A function f is in Big-Theta of g if it is both in Big-Oh of g and Big-Omega of g. The worst case happens when the data A is monotonically decreasing function. Then, for every iteration of the outer loop, the while loop executes. If each statement contributed a time value of 1, then the total time would be 5*(1 + 2 + ... + n - 2) = 5*(n - 2)*(n - 1) / 2. This gives a quadratic dependence on the data. However, if the data A is a monotonically increasing sequence, the condition A[i] > key will always fail. Thus the outer loop executes in constant time, N - 3 times. The best case of f then has a linear dependence on the data. For the average case, we take the next number in A and find its place in the sorting that has previously occurred. On average, this number will be in the middle of this range, which implies the inner while loop will run half as often as in the worst case, giving a quadratic dependence on the data.
Big O (basically) about how many times the elements in your loop will be looked at in order to complete a task.
For example, a O(n) algorithm will iterate through every element just once.
A O(1) algorithm will not have to iterate through every element at all, it will know exactly where in the array to look because it has an index.
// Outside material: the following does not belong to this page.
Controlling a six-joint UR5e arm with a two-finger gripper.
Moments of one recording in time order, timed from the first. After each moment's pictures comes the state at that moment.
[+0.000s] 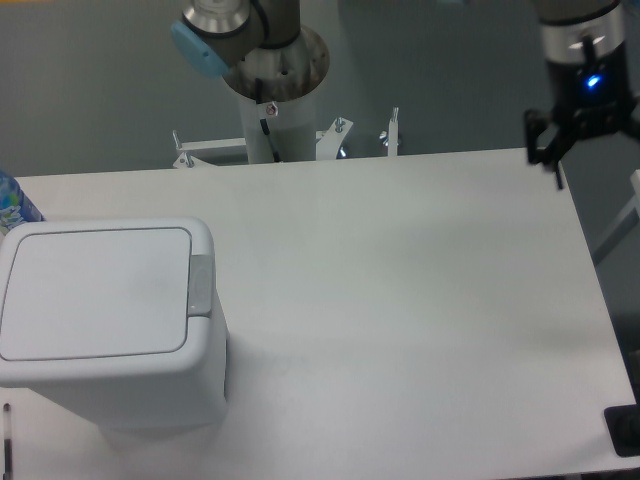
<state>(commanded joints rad) 2.98 -1.70 -1.51 -0.95 1.46 1.19</state>
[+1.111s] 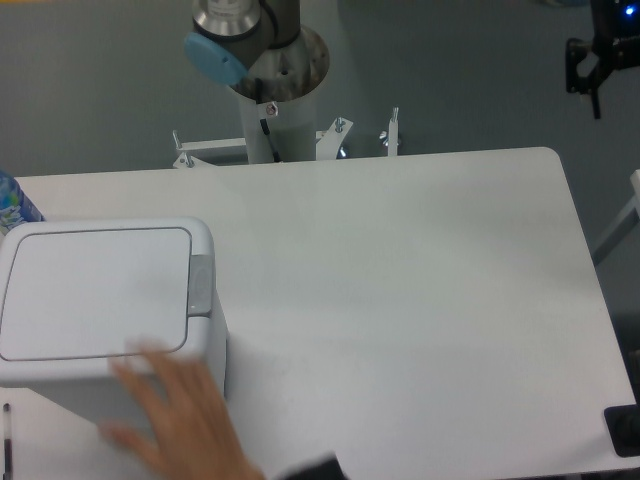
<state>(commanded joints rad) 3.02 -1.67 -1.53 -0.96 1.45 1.26</state>
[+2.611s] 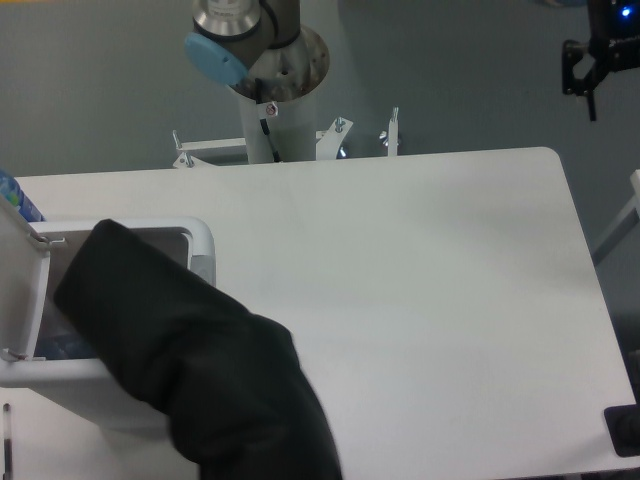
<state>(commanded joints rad) 3.02 -1.65 -1.57 -0.95 1.43 1.26</state>
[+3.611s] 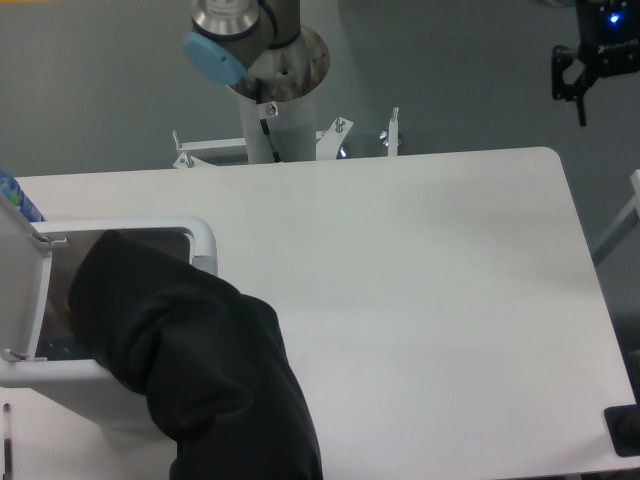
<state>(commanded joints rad) 3.01 -1.65 -1.57 -0.95 1.41 1.25</state>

An example of this is an array or hash table.
The reason a loop inside of a loop is O(n^2) is because every element in the loop has to be iterated over itself ^2 times. Changing the type of the loop has nothing to do with it since it's about # of iterations essentially.
There are approaches to algorithms that will allow you to reduce the number of iterations you need. An example of these are "divide & conquer" algorithms like Quicksort, which if I recall correctly is O(nlog(n)).
It's tough to come up with a better alternative to your example without knowing more specifically what you're trying to accomplish.